The primary basic science research interests of our laboratory are in the area of physiological mechanisms of maintaining substrate transport from blood to tissue. This broad topic covers studies on whole animals, such as rats and mice, as well as studies on whole organ, hemorheological, microvascular, cellular, ultrastructural, and molecular levels. The current projects include:
1) control of blood flow and flow distribution in the microcirculation;
2) the effects of synthetic and biologic implants on substrate transport to tissues;
3) the physiological adaptation of the microcirculation and mitochondria to chronic hypoxia, hyperoxia, or cold, and the subsequent alteration in oxygen transport;
4) mathematical modeling of tissue oxygen tension distribution and angiogenesis.

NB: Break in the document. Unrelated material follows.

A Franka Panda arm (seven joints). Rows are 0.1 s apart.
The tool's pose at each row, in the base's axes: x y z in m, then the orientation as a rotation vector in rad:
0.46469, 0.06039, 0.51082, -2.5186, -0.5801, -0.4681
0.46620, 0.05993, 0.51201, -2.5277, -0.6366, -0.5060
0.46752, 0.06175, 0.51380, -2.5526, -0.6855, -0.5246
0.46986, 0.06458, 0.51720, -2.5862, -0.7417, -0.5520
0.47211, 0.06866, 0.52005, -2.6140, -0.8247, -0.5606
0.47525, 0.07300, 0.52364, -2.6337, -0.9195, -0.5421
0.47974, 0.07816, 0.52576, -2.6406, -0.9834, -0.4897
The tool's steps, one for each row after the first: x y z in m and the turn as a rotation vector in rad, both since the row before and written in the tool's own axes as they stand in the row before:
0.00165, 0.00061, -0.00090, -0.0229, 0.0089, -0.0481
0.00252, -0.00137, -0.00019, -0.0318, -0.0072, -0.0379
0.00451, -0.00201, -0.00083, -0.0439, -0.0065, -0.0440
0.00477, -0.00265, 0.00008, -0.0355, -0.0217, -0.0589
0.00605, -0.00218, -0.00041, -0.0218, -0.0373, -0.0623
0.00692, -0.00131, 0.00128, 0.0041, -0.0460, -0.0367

5) tissue engineering; combining isolated cells with biomaterials to form specialized composite structures for implantation, with particular emphasis on endothelial cell physiology and its alteration by isolation and seeding on biomaterials;
6) decreasing the thrombogenicity of synthetic blood vessels and improving their overall performance and biocompatibility;
7) the investigation of tissue damage resulting from abnormal perfusion (e.g., relative ischemia, anoxia, etc.) and therapies which minimize ischemic damage;
8) the abnormal development of tumor microcirculation and its effect on tumor oxygenation;
9) measurement of tissue blood flow and oxygenation as an indicator of tissue viability and functional potential;
10) development of biocompatible materials for soft tissue reconstruction or augmentation;
11) molecular and cellular effects of ultraviolet light on skin which can lead to cancer, and therapies which may minimize damage;
12) wound healing in bone and soft tissues, with special emphasis on the detection and treatment of infection and its effects on healing.
13) improving the outflow facility of ophthalmologic devices implanted to reduce elevated intraocular pressures found in patients with glaucoma.
Future studies will continue to focus on improving the biocompatibility of biosynthetic implants. Additional new emphasis may be placed on investigating the effects of radiation on wound healing and methods of minimizing the consequences of radiation exposure. Specific collaborations with faculty in Biomedical Engineering include improving the biocompatibility of biosensors, surface modification of implanted devices, and transplanting endothelial cells onto small diameter synthetic vascular grafts.